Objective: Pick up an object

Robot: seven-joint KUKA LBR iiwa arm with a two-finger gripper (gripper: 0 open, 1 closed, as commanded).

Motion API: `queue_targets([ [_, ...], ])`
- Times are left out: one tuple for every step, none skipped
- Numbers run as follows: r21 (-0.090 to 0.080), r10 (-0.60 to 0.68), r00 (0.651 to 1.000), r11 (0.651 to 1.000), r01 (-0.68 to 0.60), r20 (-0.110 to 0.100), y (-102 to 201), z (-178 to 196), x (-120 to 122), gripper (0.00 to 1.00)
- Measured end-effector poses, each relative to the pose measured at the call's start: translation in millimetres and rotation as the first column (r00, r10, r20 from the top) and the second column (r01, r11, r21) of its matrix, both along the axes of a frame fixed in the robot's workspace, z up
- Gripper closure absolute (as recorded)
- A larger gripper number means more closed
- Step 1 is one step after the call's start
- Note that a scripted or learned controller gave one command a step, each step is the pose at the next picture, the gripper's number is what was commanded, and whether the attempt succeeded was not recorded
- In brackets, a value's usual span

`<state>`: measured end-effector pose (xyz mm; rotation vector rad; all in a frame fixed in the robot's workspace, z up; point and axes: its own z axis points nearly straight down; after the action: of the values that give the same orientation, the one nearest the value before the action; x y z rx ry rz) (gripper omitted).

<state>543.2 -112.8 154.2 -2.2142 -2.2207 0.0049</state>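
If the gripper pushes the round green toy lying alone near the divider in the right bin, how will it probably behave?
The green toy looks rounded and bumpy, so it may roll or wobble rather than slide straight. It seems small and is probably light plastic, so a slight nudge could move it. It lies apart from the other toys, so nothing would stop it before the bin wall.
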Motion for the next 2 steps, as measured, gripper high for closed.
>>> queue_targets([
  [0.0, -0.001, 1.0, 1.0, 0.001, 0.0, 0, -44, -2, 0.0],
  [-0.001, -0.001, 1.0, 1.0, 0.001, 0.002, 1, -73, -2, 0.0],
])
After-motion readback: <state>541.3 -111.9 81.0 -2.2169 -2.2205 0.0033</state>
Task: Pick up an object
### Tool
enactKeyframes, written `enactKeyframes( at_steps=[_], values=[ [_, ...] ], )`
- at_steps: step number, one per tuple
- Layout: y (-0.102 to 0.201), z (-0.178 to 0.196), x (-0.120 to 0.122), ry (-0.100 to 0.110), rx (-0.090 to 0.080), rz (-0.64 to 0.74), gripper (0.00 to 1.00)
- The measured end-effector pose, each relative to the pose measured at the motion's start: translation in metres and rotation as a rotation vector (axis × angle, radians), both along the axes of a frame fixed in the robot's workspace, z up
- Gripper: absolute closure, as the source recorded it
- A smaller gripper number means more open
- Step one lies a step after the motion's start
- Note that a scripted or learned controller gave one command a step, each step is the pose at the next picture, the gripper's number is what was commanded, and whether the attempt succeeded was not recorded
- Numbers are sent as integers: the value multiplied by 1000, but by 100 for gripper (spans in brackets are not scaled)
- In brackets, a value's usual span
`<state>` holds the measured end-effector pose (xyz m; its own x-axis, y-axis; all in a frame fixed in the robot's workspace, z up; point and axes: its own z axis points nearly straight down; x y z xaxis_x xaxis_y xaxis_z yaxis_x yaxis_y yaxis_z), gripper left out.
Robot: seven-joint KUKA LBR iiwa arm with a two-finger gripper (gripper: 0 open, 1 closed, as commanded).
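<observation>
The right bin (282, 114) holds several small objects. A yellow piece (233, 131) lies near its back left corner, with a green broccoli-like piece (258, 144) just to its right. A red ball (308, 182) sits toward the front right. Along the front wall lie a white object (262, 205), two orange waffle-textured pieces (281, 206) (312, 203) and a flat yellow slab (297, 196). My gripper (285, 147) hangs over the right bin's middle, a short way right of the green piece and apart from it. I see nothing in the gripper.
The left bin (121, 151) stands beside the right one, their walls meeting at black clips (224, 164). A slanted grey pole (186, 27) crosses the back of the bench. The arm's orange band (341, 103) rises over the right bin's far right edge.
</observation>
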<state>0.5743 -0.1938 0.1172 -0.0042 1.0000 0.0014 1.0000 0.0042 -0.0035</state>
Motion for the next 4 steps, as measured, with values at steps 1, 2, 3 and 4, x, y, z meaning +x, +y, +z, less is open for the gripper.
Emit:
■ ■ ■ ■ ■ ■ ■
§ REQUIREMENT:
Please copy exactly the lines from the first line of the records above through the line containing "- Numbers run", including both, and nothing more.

§ EXPECTED ANSWER:
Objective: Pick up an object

Robot: seven-joint KUKA LBR iiwa arm with a two-finger gripper (gripper: 0 open, 1 closed, as commanded).

Motion API: `queue_targets([ [_, ...], ])`
- Times are left out: one tuple for every step, none skipped
- Numbers run as follows: r21 (-0.090 to 0.080), r10 (-0.60 to 0.68), r00 (0.651 to 1.000), r11 (0.651 to 1.000), r01 (-0.68 to 0.60), r20 (-0.110 to 0.100), y (-102 to 201), z (-178 to 196), x (-120 to 122), gripper (0.00 to 1.00)

The exercise requires no further answer.